Public API Package (pkg/ledgerq/)

Single-file public API wrapper (833 lines) providing a clean, stable interface:

ledgerq.go
├── Type definitions (Message, Stats, Options)
├── Queue wrapper struct
├── Public API methods (delegate to internal/queue)
└── Adapters (logger, options conversion)

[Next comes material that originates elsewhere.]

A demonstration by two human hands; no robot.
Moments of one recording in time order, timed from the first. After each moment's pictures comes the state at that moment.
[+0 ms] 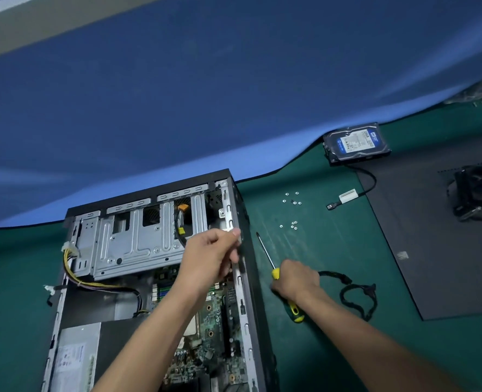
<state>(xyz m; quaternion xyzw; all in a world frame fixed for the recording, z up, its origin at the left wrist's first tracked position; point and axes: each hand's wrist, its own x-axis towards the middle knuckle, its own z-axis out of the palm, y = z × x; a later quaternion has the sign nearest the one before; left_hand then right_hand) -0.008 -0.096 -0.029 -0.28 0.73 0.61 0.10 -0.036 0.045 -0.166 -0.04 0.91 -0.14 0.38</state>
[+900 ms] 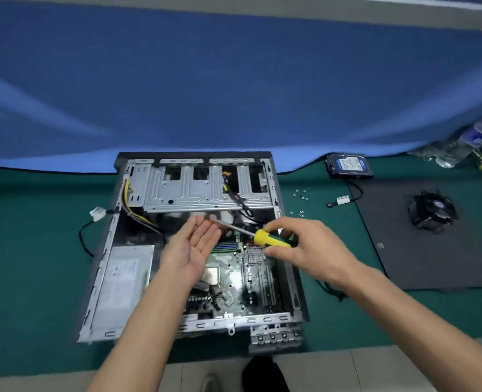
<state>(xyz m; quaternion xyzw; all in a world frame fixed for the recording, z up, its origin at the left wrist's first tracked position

Kept as a single file for API cohesion - mostly pass-through methods to internal implementation.

Compaction

Retention Policies

Segments can be removed based on:

RetentionPolicy{
    MaxAge:      7 * 24 * time.Hour,  // Age-based
    MaxSize:     10 * 1024 * 1024 * 1024,  // Size-based
    MaxSegments: 100,                  // Count-based
    MinSegments: 1,                    // Safety minimum
}

Compaction Process

  1. Identify candidates: Segments older than read position
  2. Apply retention: Age, size, count limits
  3. Remove segments: Delete .log and .idx files
  4. Update metadata: Reflect new segment count

Automatic Compaction

opts.CompactionInterval = 5 * time.Minute

Background goroutine triggers compaction periodically.

Manual Compaction

result, err := q.Compact()
// Returns: SegmentsRemoved, BytesFreed

Future Enhancements

Potential improvements for future versions:

  1. Compression: Transparent payload compression
  2. Encryption: At-rest encryption for sensitive data
  3. Replication: Multi-node replication for HA
  4. Consumer Groups: Multiple independent consumers
  5. Transactions: Multi-message atomic operations
  6. Tiered Storage: Hot/cold data separation

These would require format version bumps and breaking API changes.